His breath rattled in his own ears, and he choked back another coughing fit. The air was cool here, he thought appreciatively, feeling out the granite wall and turning his back against it, sitting down heavily. He didn't need to light a torch right away; he'd just take a short break …
Al heard the rattling of his armor as the ground under his feet vibrated, and he looked down curiously. What had that been? He tilted his head and started forward again. He still had a good piece of ground to cover before he reached the nearest cave entrance.
Al lifted his head and looked behind him. "Hmm?"
He was surprised to see Tym running after him, panting for breath. "We heard the collapse in the other tunnel," he gasped as he drew even to Al, leaning over his knees. "It … when I found out …"
"Please take a moment to catch your breath," Al suggested, looking down at him thoughtfully. "Are you all right?"
"I'm fine," Tym panted, smiling weakly, slowly recovering.
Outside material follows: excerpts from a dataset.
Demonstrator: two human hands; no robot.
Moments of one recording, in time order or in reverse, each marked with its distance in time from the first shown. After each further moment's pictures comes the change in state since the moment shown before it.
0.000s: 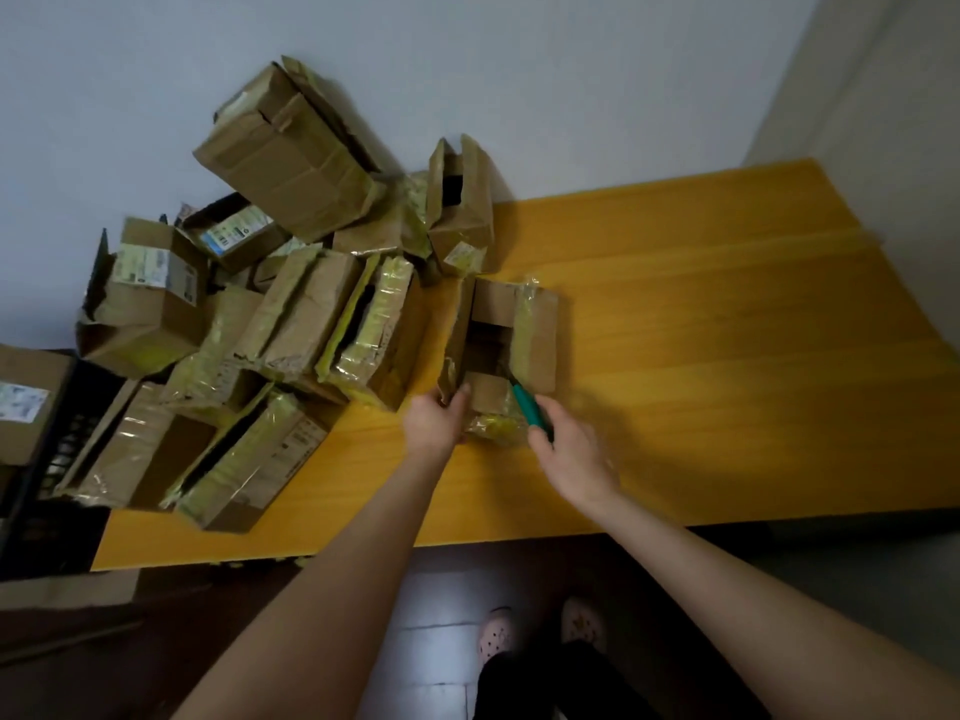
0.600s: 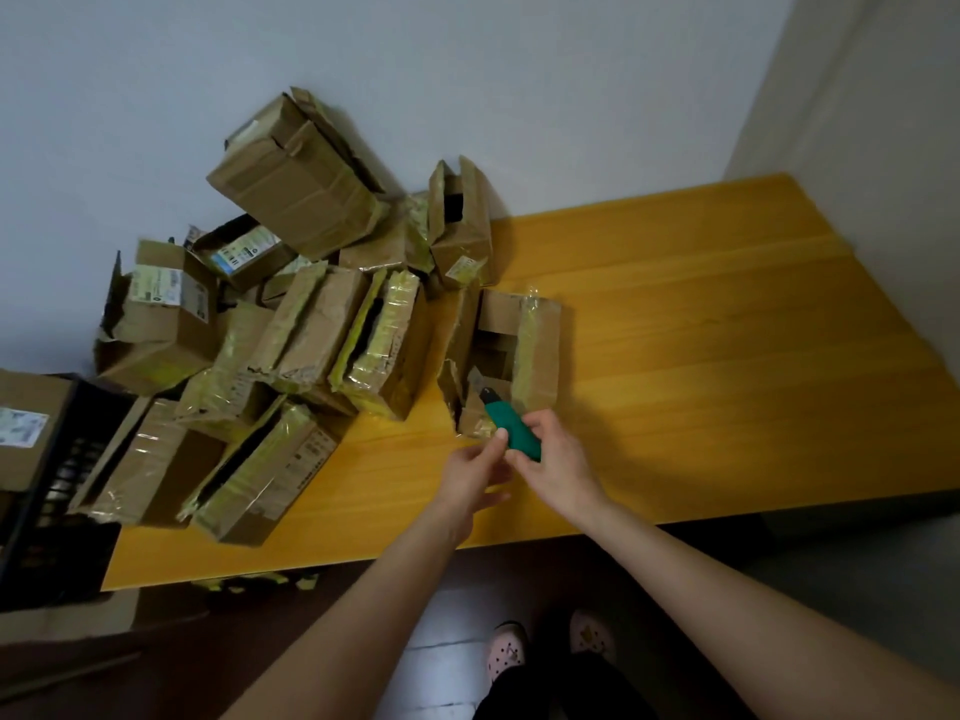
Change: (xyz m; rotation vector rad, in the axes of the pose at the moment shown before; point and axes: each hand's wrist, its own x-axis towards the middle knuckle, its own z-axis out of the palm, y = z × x) left_hand -0.059 -0.023 -0.002 -0.422 -0.411 -0.217; right_hand -0.018 -0.019 0.018 0.154 0.032 -0.084
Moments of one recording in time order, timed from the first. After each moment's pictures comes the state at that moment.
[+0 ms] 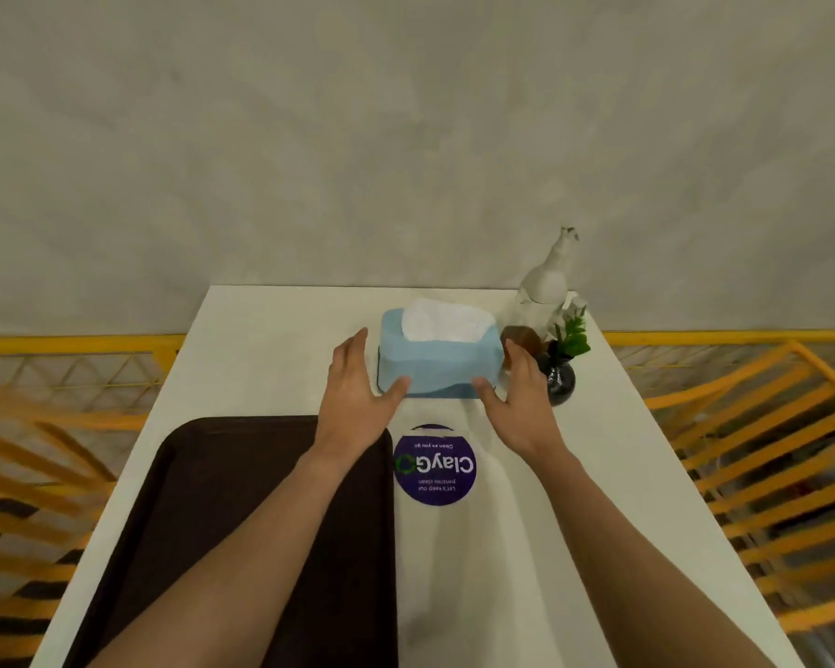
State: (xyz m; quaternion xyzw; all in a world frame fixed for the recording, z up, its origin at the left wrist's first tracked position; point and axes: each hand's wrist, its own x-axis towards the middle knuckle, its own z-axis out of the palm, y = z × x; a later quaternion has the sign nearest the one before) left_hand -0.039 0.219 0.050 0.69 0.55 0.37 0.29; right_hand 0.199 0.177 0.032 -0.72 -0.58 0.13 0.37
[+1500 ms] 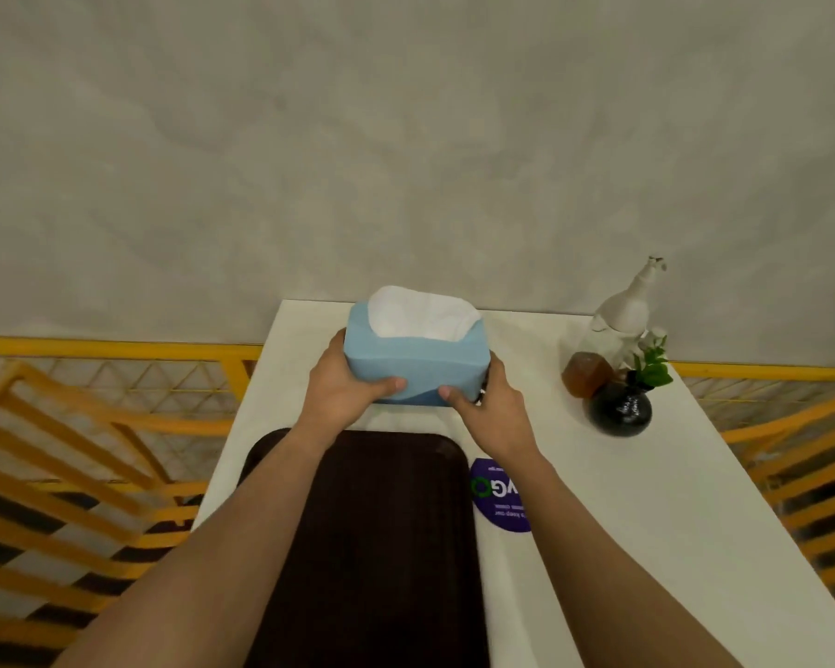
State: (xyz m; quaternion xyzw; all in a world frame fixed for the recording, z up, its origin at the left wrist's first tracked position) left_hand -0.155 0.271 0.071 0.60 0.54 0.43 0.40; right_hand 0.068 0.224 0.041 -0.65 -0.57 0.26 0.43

He straightened after a bit, wiping sweat from his coal-streaked forehead with a coal-streaked forearm. "I asked where you'd gone when I found out what had happened, and they pointed me after you. I figured you would … would look for the closest cave system …"
"Why did you come?" Al asked gently, appreciative of the gesture of simply following him out here.
"I wanted to help, if I can," Tym said, eyeing Al warily and nervously. "I … I'm not happy the Alchemist came, but if he's alive …" he trailed off.
"I understand." Al nodded, and turned to start back down the pathway. "I'm grateful for your help."
Tym nodded back, running a few steps to walk just behind Al. "Thank you," he said in a low voice, "for letting me help."